[Dataset records]
= Beginning of Section =

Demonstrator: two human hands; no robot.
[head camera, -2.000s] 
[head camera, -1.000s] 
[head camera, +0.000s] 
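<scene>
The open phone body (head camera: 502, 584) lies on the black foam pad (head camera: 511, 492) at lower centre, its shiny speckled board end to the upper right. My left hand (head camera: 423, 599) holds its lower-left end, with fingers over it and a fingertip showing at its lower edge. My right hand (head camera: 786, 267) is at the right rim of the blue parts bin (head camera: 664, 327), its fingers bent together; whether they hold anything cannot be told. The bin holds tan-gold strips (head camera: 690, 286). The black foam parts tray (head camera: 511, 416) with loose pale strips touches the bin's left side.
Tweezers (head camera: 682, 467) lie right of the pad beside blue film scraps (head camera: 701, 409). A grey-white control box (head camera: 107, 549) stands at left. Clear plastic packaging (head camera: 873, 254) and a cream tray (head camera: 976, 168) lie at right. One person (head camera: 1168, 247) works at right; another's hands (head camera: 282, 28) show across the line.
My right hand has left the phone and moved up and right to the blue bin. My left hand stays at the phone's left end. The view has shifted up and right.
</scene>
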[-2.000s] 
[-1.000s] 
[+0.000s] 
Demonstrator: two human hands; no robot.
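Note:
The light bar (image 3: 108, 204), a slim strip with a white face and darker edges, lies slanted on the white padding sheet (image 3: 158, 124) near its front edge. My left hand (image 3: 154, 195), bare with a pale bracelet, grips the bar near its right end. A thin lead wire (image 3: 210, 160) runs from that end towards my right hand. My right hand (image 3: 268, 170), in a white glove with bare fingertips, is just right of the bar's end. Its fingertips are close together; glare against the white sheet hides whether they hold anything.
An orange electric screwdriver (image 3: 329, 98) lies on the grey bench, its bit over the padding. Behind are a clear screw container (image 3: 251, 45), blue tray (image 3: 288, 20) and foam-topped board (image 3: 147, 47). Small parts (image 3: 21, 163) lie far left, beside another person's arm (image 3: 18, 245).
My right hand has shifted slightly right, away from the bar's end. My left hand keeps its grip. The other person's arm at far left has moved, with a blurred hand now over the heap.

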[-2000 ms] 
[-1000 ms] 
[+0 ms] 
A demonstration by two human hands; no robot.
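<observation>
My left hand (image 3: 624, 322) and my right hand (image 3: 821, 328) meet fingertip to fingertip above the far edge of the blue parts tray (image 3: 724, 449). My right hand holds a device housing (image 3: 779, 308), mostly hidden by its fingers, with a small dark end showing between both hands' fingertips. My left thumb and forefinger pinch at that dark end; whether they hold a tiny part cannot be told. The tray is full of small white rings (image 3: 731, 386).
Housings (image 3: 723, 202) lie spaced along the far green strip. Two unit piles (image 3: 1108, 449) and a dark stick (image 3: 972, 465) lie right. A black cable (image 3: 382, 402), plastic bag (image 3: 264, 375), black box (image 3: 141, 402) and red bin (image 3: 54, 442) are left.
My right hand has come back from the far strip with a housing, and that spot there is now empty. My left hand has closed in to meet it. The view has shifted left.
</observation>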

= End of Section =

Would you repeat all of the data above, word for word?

EXERCISE RESULT:
Demonstrator: two human hands; no robot.
[head camera, -2.000s] 
[head camera, -1.000s] 
[head camera, +0.000s] 
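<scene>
The open phone body (head camera: 502, 584) lies on the black foam pad (head camera: 511, 492) at lower centre, its shiny speckled board end to the upper right. My left hand (head camera: 423, 599) holds its lower-left end, with fingers over it and a fingertip showing at its lower edge. My right hand (head camera: 786, 267) is at the right rim of the blue parts bin (head camera: 664, 327), its fingers bent together; whether they hold anything cannot be told. The bin holds tan-gold strips (head camera: 690, 286). The black foam parts tray (head camera: 511, 416) with loose pale strips touches the bin's left side.
Tweezers (head camera: 682, 467) lie right of the pad beside blue film scraps (head camera: 701, 409). A grey-white control box (head camera: 107, 549) stands at left. Clear plastic packaging (head camera: 873, 254) and a cream tray (head camera: 976, 168) lie at right. One person (head camera: 1168, 247) works at right; another's hands (head camera: 282, 28) show across the line.
My right hand has left the phone and moved up and right to the blue bin. My left hand stays at the phone's left end. The view has shifted up and right.
</scene>
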[-2.000s] 
[-1.000s] 
[+0.000s] 
Demonstrator: two human hands; no robot.
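Note:
The light bar (image 3: 108, 204), a slim strip with a white face and darker edges, lies slanted on the white padding sheet (image 3: 158, 124) near its front edge. My left hand (image 3: 154, 195), bare with a pale bracelet, grips the bar near its right end. A thin lead wire (image 3: 210, 160) runs from that end towards my right hand. My right hand (image 3: 268, 170), in a white glove with bare fingertips, is just right of the bar's end. Its fingertips are close together; glare against the white sheet hides whether they hold anything.
An orange electric screwdriver (image 3: 329, 98) lies on the grey bench, its bit over the padding. Behind are a clear screw container (image 3: 251, 45), blue tray (image 3: 288, 20) and foam-topped board (image 3: 147, 47). Small parts (image 3: 21, 163) lie far left, beside another person's arm (image 3: 18, 245).
My right hand has shifted slightly right, away from the bar's end. My left hand keeps its grip. The other person's arm at far left has moved, with a blurred hand now over the heap.
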
[-2000 ms] 
[-1000 ms] 
[+0 ms] 
A demonstration by two human hands; no robot.
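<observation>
My left hand (image 3: 624, 322) and my right hand (image 3: 821, 328) meet fingertip to fingertip above the far edge of the blue parts tray (image 3: 724, 449). My right hand holds a device housing (image 3: 779, 308), mostly hidden by its fingers, with a small dark end showing between both hands' fingertips. My left thumb and forefinger pinch at that dark end; whether they hold a tiny part cannot be told. The tray is full of small white rings (image 3: 731, 386).
Housings (image 3: 723, 202) lie spaced along the far green strip. Two unit piles (image 3: 1108, 449) and a dark stick (image 3: 972, 465) lie right. A black cable (image 3: 382, 402), plastic bag (image 3: 264, 375), black box (image 3: 141, 402) and red bin (image 3: 54, 442) are left.
My right hand has come back from the far strip with a housing, and that spot there is now empty. My left hand has closed in to meet it. The view has shifted left.
</observation>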

The answer, as written, is complete.